- **Problem details**
Your answer should be one number: the count of lines in the records that include the word "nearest".

Data items

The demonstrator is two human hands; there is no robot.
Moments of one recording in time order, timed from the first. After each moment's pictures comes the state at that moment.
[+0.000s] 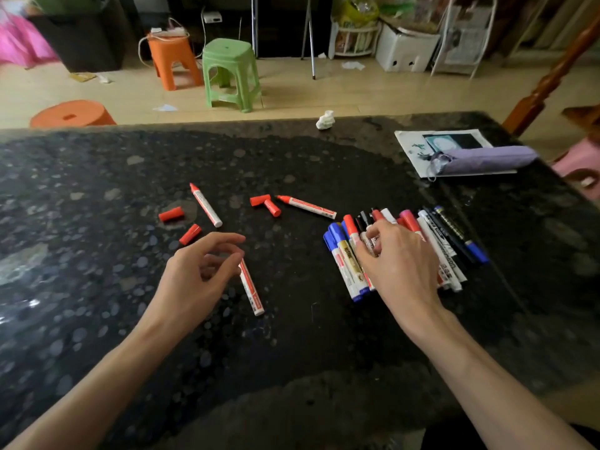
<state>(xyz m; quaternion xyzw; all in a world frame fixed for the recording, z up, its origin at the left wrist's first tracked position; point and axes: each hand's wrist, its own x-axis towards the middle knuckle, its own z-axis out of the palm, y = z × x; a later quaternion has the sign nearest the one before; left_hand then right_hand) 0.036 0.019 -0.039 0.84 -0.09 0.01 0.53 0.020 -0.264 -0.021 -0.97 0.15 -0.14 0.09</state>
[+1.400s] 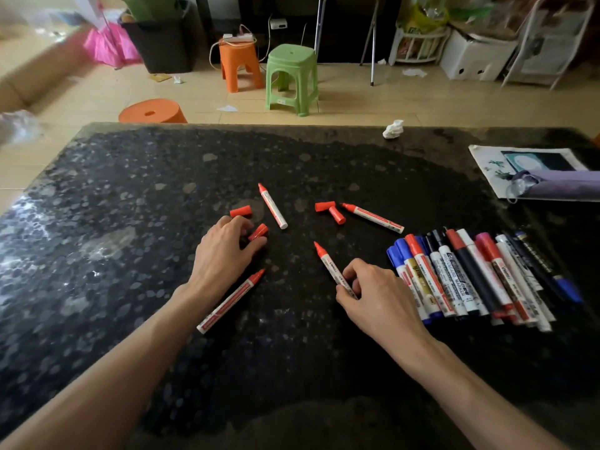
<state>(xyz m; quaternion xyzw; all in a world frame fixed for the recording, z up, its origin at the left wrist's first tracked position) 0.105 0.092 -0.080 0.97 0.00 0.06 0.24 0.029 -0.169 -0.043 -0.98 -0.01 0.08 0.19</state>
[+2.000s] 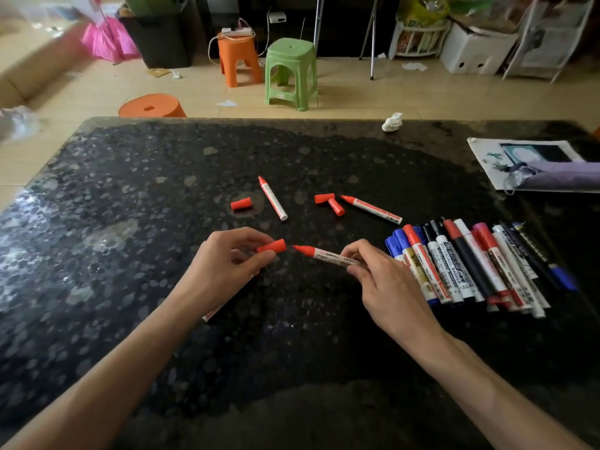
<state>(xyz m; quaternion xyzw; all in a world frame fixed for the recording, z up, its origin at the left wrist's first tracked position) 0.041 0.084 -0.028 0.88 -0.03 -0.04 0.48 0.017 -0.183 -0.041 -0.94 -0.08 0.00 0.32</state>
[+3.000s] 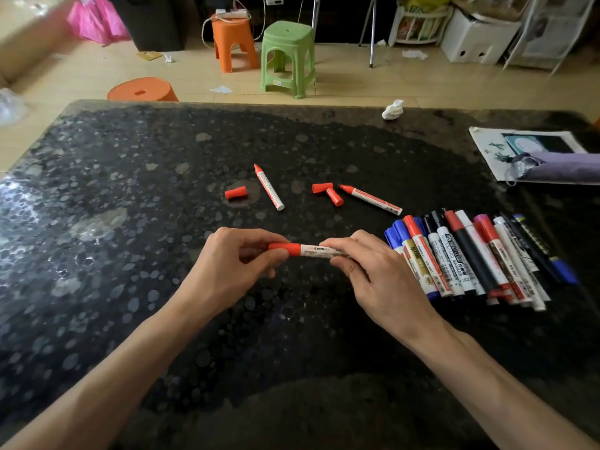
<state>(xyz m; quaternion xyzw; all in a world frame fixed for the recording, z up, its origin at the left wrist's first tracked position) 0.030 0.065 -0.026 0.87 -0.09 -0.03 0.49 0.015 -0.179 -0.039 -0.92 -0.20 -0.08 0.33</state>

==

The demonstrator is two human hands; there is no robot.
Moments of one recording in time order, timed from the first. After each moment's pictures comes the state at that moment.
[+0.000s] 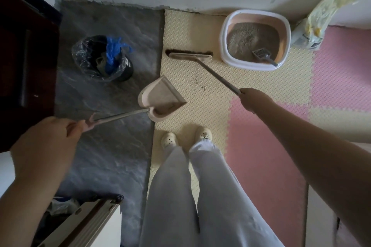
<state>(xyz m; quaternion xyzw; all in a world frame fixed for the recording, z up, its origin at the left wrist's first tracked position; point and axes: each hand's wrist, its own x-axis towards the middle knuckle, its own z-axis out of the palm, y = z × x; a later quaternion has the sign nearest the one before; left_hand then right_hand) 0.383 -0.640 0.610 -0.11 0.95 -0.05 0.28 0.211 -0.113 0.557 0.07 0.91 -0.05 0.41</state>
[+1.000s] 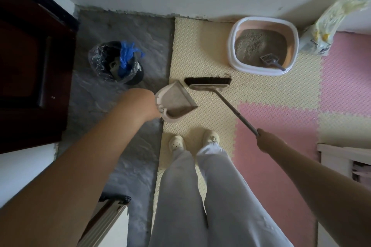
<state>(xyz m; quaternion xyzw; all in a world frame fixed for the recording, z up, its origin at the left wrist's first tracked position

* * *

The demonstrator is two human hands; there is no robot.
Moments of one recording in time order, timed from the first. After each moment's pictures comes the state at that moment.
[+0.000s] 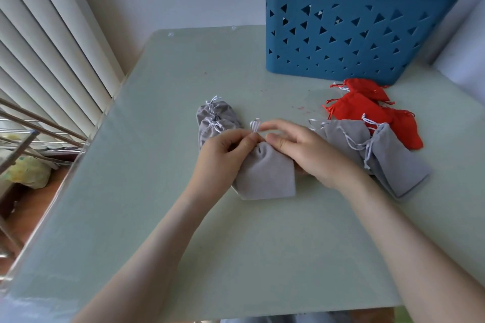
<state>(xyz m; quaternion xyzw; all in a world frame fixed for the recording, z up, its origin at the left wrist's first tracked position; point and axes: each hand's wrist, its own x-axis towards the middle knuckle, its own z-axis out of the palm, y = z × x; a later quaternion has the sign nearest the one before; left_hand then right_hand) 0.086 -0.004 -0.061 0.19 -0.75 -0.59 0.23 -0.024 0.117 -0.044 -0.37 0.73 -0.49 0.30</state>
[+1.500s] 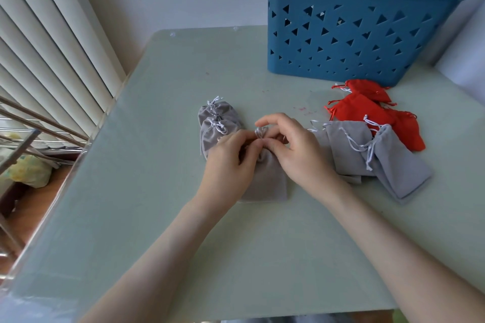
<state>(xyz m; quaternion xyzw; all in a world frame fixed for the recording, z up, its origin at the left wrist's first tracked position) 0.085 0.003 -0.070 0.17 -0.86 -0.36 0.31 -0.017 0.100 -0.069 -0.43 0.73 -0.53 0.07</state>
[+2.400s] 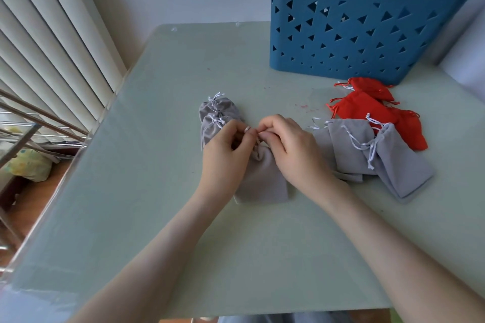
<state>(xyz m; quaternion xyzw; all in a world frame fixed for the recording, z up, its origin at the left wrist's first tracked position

- **Written solution**
3